Using Japan as a consumer,  US values for white wheat out of the PNW convert to a number equivalent to somewhere around AUD$400 XF LPP. Currently we are seeing APW into the Newcastle port bid roughly $440 – $450, so local prices are somewhat comparable to US values for that product and into that location.

Paris rapeseed closed in the green, gaining E3.00 on the nearby and that or better across the outer months. The AUD was a fraction lower; the combination puts local prices in a good position to take back yesterday losses. There is not a lot of negative news to push global canola / rapeseed prices lower at present.

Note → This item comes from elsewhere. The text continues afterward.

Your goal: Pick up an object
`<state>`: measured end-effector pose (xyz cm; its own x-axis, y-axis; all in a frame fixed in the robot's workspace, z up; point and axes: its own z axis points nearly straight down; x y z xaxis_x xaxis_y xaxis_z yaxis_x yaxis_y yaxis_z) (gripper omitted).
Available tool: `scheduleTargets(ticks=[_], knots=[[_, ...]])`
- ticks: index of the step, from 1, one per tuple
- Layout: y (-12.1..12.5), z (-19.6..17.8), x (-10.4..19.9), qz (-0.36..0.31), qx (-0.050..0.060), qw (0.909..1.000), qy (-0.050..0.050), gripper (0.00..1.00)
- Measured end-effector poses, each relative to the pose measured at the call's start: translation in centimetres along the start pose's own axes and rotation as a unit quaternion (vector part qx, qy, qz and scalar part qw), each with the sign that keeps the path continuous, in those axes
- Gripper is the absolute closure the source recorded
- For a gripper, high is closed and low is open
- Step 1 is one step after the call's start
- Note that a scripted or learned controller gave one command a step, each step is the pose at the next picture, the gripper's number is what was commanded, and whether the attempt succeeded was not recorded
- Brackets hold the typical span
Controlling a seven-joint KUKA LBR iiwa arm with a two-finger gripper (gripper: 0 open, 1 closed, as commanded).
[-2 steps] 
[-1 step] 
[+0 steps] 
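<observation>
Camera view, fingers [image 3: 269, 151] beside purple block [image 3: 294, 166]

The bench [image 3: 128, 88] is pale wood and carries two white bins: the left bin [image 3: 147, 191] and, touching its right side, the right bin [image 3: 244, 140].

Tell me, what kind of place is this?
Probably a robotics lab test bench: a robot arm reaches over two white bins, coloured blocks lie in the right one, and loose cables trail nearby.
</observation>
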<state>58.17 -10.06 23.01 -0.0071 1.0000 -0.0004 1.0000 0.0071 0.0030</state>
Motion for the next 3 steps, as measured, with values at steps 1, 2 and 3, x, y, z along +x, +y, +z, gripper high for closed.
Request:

Obviously, there’s a little pressure from the huge Brazilian soybean crop but that is being countered somewhat by the reduction in Argentine beans. The drop in Argie beans is not going to have a huge impact though. Argie beans could fall 10mt YoY and the extra Brazilian beans would easily cover it. The Brazilian bean crop may not be as big as expected a month ago though.
The currently inelastic demand for rapeseed / canola oil is ongoing, well for the time being. Germany continues to work towards banning food grain-based biodiesel production by 2030, that could hurt a little in the long run, until the oilseed guys figure out what to grow at least.
The International Grains Council lowered world soybean production 7mt to 378mt, the drought in Argentina the major cause for the reduction from January.